A ton of tools help you observe your environment and maybe half a ton help you route things and deduplicate them.
But there's hardly anything out there that actually fixes your environment.
And that's unfortunate because I pity the poor SREs who deal with this vastly faster pace of innovation and software development lifecycle.
They're getting code faster. It's more complex and even multi-cloud.

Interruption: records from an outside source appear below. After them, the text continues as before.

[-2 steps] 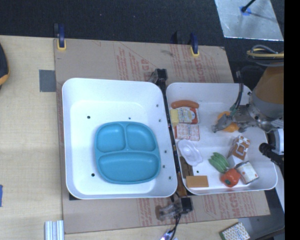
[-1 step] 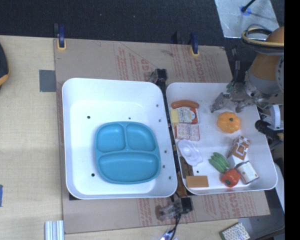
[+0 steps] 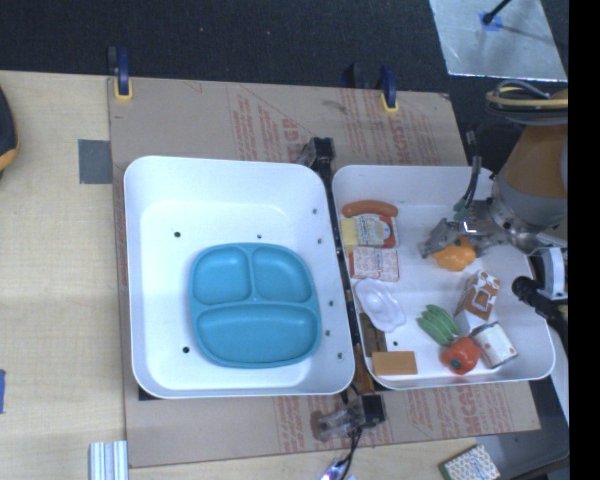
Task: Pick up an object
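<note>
While the left white bin (image 3: 150, 268) holds a blue three-compartment plastic plate (image 3: 255, 304), the right white bin (image 3: 420, 380) carries the clutter: a red sausage (image 3: 369, 209), a yellow-and-red packet (image 3: 371, 232), a white crumpled plastic piece (image 3: 380, 305), a tan flat block (image 3: 395, 363), a green pepper toy (image 3: 438, 322), a red tomato toy (image 3: 461, 356), a small white carton (image 3: 495, 343). Upper right in that bin, the gripper (image 3: 458, 236) sits touching an orange rounded toy (image 3: 454, 257); finger state cannot be told, and no hold is visible.

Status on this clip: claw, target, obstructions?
Claw low in right bin, over orange toy. Grasp unconfirmed. Toy house close by.
</note>
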Controlling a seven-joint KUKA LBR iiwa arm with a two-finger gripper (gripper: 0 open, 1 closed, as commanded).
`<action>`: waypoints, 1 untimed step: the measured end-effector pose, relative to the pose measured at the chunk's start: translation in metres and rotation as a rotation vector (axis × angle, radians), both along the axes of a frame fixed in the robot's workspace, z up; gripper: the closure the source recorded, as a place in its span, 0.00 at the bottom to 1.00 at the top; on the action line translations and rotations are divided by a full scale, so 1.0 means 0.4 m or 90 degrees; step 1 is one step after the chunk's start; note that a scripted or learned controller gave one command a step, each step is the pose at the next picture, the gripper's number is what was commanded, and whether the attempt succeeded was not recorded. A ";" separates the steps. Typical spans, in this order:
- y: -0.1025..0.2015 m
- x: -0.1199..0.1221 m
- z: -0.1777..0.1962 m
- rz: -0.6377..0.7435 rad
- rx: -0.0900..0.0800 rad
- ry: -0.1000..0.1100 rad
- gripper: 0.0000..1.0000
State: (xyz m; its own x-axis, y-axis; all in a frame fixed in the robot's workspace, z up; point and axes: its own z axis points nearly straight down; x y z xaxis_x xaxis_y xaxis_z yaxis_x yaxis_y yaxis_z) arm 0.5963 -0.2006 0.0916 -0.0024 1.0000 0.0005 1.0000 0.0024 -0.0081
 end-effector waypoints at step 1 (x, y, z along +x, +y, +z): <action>-0.004 0.006 0.028 0.002 -0.001 -0.002 1.00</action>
State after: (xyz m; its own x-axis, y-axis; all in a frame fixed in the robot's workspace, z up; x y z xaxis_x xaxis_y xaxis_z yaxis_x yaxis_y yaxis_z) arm 0.5985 -0.2020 0.1027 -0.0053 1.0000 -0.0015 1.0000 0.0053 -0.0049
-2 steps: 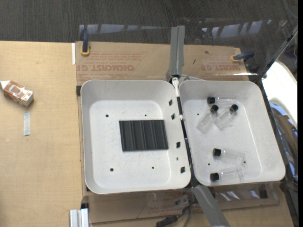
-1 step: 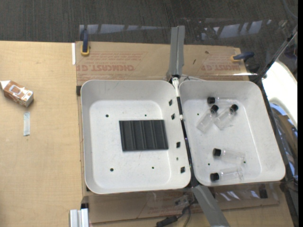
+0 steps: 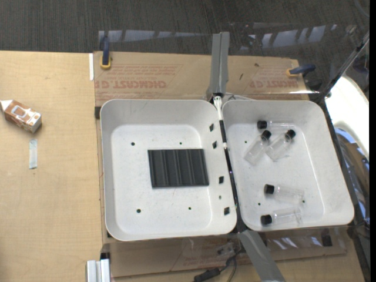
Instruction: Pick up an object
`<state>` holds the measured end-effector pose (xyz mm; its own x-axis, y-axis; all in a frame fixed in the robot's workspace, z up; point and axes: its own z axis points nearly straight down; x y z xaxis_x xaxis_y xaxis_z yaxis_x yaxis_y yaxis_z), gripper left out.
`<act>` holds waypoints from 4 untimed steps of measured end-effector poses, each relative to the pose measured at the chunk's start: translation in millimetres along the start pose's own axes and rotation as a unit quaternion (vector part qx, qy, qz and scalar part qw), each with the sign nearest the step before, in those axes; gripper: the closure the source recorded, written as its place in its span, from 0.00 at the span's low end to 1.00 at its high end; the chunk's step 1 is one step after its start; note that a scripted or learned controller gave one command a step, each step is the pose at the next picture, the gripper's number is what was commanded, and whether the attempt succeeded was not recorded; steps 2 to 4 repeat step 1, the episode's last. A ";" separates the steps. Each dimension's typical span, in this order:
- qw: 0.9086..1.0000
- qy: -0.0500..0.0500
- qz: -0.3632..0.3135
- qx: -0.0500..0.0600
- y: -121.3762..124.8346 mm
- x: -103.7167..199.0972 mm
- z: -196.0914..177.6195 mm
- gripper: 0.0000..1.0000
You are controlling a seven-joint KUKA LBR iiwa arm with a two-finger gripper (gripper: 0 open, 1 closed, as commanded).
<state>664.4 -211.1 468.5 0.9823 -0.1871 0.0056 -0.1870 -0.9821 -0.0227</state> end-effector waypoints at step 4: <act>1.000 0.001 0.000 0.000 -0.4 -0.1 -0.9 0.00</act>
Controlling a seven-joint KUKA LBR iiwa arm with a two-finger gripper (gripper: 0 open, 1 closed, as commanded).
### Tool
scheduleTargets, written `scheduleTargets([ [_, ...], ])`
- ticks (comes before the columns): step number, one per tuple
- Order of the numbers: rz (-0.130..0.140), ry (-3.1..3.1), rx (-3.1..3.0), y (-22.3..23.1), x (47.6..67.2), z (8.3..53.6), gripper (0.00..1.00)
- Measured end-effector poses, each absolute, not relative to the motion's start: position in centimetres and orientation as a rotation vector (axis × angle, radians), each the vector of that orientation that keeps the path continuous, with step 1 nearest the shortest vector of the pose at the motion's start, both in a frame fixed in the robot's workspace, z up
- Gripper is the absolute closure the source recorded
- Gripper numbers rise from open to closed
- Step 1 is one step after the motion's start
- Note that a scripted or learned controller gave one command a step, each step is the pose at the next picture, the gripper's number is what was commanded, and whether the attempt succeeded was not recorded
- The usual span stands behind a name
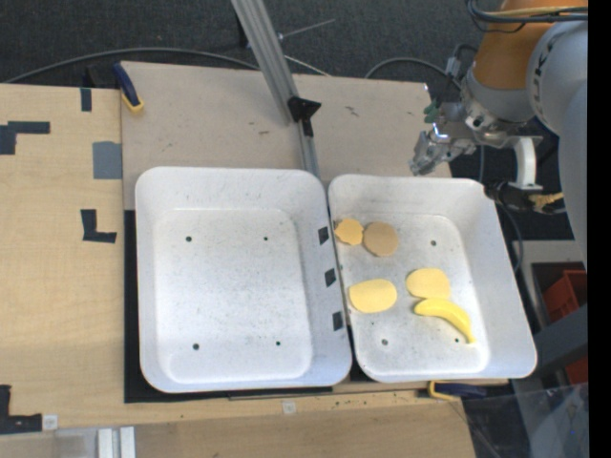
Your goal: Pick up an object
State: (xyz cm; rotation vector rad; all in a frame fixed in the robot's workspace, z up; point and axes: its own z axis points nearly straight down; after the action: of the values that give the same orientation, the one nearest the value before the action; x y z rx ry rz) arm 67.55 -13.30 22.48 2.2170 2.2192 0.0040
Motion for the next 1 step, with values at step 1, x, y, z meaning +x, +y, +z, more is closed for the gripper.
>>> scheduleTargets([
  [1, 0.002, 2.222, 2.218, -13.26, 67.61, 24.89, 1.00],
])
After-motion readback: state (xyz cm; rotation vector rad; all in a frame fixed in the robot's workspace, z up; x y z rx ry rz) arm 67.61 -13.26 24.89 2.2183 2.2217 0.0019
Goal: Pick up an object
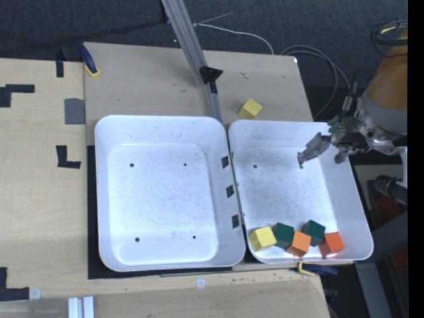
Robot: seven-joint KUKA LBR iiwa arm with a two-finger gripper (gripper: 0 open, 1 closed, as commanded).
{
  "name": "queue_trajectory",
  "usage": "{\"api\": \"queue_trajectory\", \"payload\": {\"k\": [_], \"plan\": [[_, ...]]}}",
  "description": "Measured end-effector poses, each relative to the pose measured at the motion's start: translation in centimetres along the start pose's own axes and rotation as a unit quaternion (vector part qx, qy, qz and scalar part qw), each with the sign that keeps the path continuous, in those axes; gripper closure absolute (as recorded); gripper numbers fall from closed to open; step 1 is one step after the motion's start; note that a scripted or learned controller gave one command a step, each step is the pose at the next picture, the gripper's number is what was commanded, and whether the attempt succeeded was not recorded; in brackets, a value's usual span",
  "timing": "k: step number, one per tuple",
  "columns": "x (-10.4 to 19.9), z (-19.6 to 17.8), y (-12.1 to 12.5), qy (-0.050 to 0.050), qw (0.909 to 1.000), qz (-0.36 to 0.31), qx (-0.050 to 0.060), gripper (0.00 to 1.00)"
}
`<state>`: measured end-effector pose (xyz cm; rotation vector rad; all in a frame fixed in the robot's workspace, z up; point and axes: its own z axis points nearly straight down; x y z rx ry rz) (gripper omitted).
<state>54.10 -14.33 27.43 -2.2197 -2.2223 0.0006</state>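
- Gripper (322,150) hangs over the right bin's (278,177) upper right, fingers spread apart, nothing between them.
- Left bin (162,128) sits alongside, touching the right one.
- Grey pole (187,35) slants across the bench toward the bins' shared top corner.
- Blocks crowd the right bin's near edge, well apart from the gripper: yellow cube (263,237), green block (283,232), orange block (300,243), second green block (314,230), red-orange block (332,243).
- Loose yellow cube (250,108) lies on the bench just above the right bin.

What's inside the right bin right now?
Five blocks bunch along the near edge of the right bin: yellow block, two green blocks, two orange blocks. They overlap, so anything beneath them is hidden.
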Motion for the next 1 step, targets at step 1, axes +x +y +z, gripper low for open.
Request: {"api": "queue_trajectory", "payload": {"k": [1], "plan": [[5.38,11.95,2.46,0.001,1.0000,-0.001,0.004,0.00]]}}
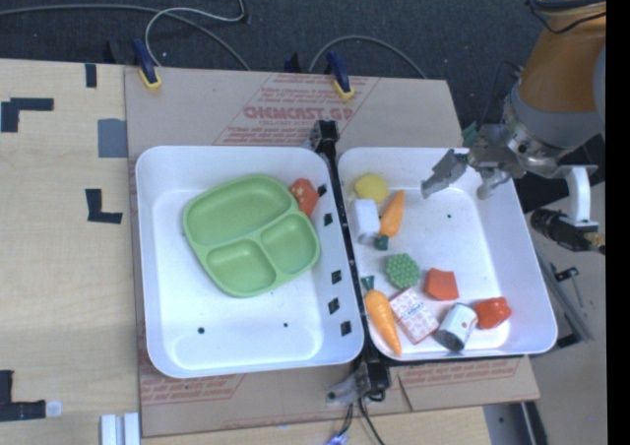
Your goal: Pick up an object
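Camera view looked down on the desk [59, 236], pale wood with a sheet of brown cardboard [285, 108] laid under two shallow white bins. The grey arm [561, 69] with its orange band came in from the right and hung over the upper right corner of the right bin [512, 236]. The left bin [162, 315] sat just beside it, the two rims touching along the middle.

Inside the left bin lay a green divided plate [251, 233], tilted a little, with a small red piece [305, 196] touching its upper right edge.

The gripper [466, 179] hovered over the bare top right part of the right bin, its two fingers spread apart and nothing between them.

The objects to pick from were scattered in the right bin, all well apart from the gripper. A yellow lemon-like ball [371, 186] sat near the top left, with a white block [366, 218] just below it and an orange carrot [392, 214] leaning against that. A green bumpy piece [402, 270] lay near the middle. Lower down were a second carrot [382, 321] along the left wall, a white and red carton [413, 316] beside it, an orange wedge [441, 285], a small can [455, 326] on its side, and a red piece [491, 312] at the lower right.

Two blue and yellow clamps [146, 66] pinned the cardboard at its far edge.
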`<state>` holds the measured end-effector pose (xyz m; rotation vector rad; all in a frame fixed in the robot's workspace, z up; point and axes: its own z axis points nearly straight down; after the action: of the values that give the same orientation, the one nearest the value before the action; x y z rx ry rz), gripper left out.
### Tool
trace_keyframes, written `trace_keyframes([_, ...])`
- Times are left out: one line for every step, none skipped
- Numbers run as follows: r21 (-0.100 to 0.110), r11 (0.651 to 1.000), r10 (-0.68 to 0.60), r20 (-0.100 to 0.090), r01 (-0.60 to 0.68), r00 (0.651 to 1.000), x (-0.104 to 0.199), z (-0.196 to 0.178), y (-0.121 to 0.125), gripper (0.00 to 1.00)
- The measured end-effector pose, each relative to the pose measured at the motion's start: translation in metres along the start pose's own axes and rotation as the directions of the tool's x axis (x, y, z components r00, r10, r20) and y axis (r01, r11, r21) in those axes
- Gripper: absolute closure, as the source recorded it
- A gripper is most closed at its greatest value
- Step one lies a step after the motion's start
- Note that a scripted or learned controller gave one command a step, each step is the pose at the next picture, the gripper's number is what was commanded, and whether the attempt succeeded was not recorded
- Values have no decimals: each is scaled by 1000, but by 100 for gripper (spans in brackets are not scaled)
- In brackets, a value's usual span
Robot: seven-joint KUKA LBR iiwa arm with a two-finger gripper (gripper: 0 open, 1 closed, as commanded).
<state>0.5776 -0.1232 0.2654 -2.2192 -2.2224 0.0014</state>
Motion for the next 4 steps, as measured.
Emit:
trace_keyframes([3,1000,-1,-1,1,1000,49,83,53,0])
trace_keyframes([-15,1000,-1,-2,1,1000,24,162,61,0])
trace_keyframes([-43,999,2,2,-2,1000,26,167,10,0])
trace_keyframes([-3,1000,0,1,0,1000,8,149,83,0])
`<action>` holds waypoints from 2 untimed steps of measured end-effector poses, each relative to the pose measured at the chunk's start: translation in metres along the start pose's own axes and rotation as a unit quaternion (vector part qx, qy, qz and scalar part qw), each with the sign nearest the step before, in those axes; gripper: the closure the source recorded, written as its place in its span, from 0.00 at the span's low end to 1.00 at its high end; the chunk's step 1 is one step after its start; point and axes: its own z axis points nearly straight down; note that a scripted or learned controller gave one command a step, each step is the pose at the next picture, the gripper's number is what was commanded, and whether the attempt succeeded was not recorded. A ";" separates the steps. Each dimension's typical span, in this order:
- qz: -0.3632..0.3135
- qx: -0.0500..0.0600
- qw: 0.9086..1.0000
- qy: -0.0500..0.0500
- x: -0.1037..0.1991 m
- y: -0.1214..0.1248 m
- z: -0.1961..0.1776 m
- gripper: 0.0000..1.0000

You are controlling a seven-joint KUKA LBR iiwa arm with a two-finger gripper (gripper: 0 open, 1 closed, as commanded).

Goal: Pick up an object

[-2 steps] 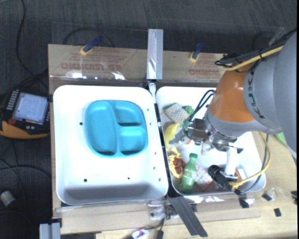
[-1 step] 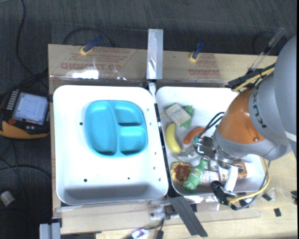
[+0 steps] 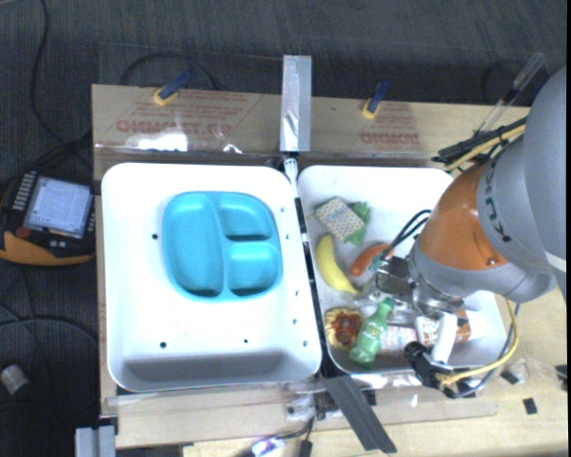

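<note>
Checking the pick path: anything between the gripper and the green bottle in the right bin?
Nothing visible. The gripper sits low in the right bin, right above the green bottle. The banana lies to the left of the gripper and the orange item just above it, both crowding the approach.

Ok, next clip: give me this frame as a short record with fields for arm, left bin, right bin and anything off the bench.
arm: grey with orange band, reaching into the right bin from the right
gripper: low over the clutter; jaws' state unclear
left bin: blue divided tray
right bin: banana, green bottle, checkered packet, orange-red item
off bench: handheld device with screen, on the floor at left
</note>
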 end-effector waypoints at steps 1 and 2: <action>0.035 0.006 0.999 -0.005 -0.066 0.044 -0.024 1.00; 0.100 0.005 0.995 -0.006 -0.046 0.118 -0.139 1.00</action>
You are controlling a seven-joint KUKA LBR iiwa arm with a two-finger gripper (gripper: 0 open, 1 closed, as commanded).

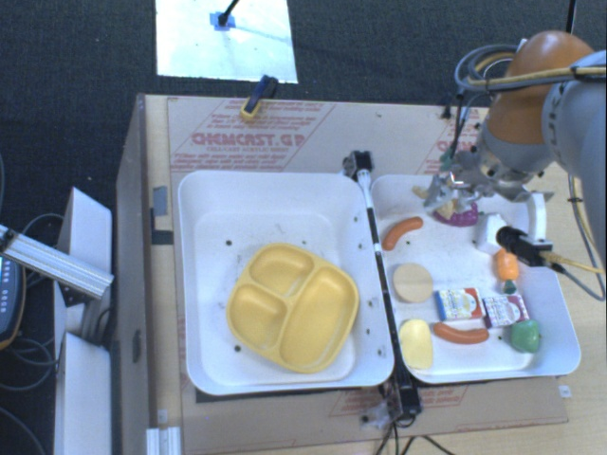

It's got both Kubernetes and VMs alongside a bunch of microservices.
And they're responsible for plugging the holes in the dike wherever they happen, and the dikes are only getting bigger.
The only way to keep up with this challenging job is by ensuring that:
- the things that you do repetitively get automated away.
- the things that get escalated can be moved into processes so that your 1st line can manage them without escalation.
- things that happen for the first time can be debugged fleet-wide in parallel.
Personally, I never got excited when there was one more dashboard to look at or slightly better routing of an incident to somebody.
But I do get excited when some incident gets automated away forever because that reduces my labor, helping me keep up with an ever-growing, complex environment.
That's the reason we need automation in production ops today.